▸ **What this task involves**: Every line of the entries below that mentions "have" is to be copied out.

▸ **Listed records**:
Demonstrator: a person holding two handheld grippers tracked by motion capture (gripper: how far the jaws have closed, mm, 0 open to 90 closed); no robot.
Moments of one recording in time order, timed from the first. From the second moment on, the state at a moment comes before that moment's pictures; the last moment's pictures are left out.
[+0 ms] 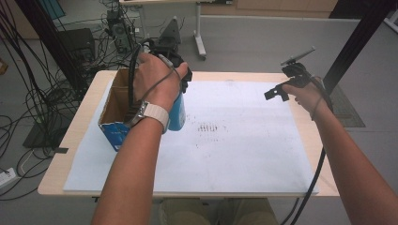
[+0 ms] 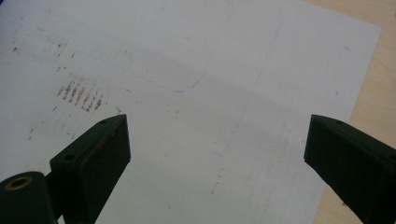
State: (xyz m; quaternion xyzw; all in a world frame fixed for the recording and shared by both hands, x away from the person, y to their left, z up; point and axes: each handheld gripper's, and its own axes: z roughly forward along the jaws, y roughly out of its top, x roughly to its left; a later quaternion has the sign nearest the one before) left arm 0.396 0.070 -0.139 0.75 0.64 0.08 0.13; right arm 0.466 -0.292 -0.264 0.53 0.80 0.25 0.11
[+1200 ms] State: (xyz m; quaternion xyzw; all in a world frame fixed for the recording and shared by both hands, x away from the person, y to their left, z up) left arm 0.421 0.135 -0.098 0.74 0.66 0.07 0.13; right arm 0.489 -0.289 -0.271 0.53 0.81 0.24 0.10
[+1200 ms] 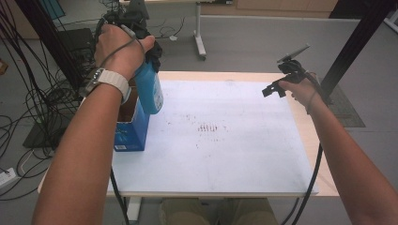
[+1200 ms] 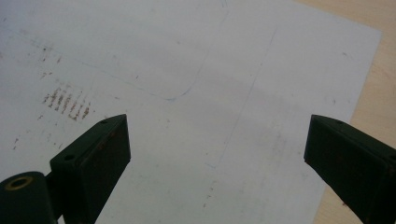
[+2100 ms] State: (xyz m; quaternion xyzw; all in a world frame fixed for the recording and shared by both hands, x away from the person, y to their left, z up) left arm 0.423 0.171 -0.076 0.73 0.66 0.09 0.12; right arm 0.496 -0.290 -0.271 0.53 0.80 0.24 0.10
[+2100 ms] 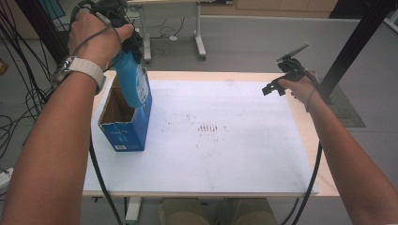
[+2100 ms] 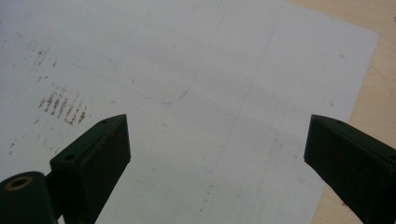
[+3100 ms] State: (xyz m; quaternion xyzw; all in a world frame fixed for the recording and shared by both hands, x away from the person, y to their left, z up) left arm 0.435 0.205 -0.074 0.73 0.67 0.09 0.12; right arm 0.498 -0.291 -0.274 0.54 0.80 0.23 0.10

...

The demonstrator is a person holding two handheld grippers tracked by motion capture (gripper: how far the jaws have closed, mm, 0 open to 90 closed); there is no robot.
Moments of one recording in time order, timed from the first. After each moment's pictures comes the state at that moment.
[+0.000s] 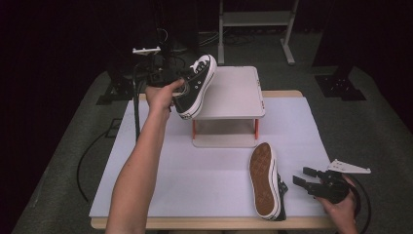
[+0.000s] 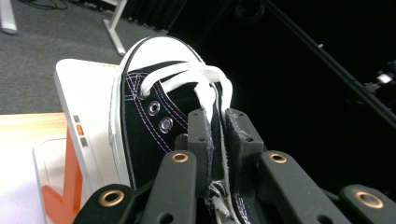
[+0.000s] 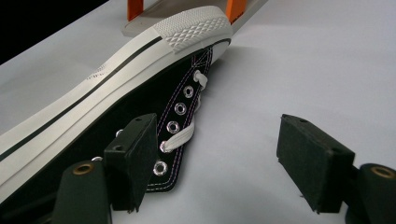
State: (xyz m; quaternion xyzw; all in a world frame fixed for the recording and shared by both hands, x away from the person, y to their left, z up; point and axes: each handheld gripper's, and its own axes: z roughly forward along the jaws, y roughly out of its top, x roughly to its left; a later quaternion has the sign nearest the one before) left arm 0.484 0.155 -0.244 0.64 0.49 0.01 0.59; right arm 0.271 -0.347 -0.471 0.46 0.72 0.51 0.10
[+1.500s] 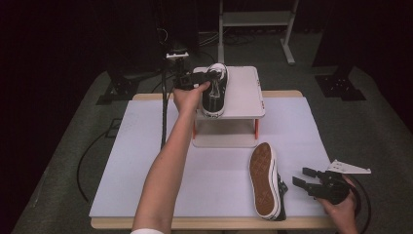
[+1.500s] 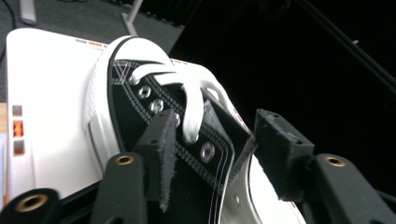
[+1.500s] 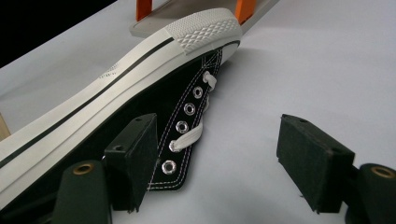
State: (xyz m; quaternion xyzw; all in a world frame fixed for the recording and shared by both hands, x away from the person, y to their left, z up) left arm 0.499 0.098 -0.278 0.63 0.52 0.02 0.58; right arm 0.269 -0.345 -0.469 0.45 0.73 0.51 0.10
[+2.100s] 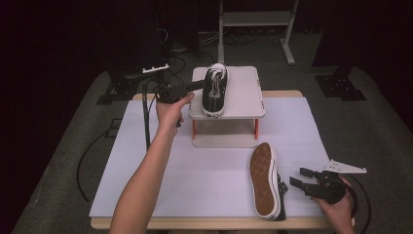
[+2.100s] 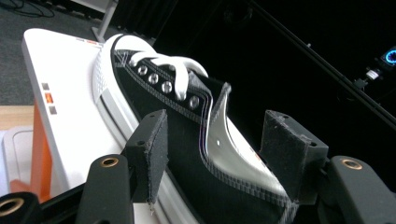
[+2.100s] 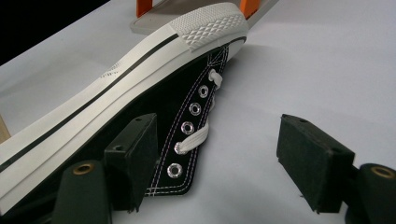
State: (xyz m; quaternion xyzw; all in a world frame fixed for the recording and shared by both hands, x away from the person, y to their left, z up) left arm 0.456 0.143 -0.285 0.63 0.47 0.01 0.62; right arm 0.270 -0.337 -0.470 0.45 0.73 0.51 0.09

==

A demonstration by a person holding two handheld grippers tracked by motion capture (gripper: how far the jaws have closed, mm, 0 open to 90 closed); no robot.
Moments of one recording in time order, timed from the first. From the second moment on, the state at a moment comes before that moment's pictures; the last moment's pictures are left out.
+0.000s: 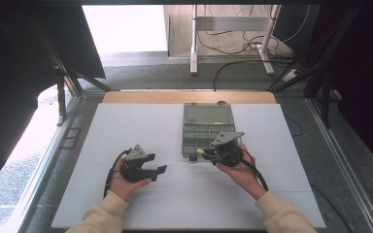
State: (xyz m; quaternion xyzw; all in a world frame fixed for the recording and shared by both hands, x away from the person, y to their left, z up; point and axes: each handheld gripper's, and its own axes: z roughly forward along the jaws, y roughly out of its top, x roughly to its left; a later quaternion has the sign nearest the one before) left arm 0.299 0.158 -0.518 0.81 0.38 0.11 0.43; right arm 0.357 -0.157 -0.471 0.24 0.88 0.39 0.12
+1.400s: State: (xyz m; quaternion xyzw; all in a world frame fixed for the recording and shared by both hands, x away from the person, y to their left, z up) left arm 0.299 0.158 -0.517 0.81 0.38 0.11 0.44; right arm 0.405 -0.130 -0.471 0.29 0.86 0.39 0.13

▸ **Problem solution**:
Demonstrator: a person holding two handheld grippers tracked by motion capture (gripper: how far the jaws have closed, mm, 0 open to 90 closed); no robot.
The demonstrator is a person holding two handheld grippers tracked by motion capture (gripper: how far the jaws have closed, mm, 0 open to 90 closed); there is no robot.
A demonstration by a person holding two handheld grippers tracked by motion capture (gripper: how far the jaws have closed, mm, 0 open to 90 closed); no robot.

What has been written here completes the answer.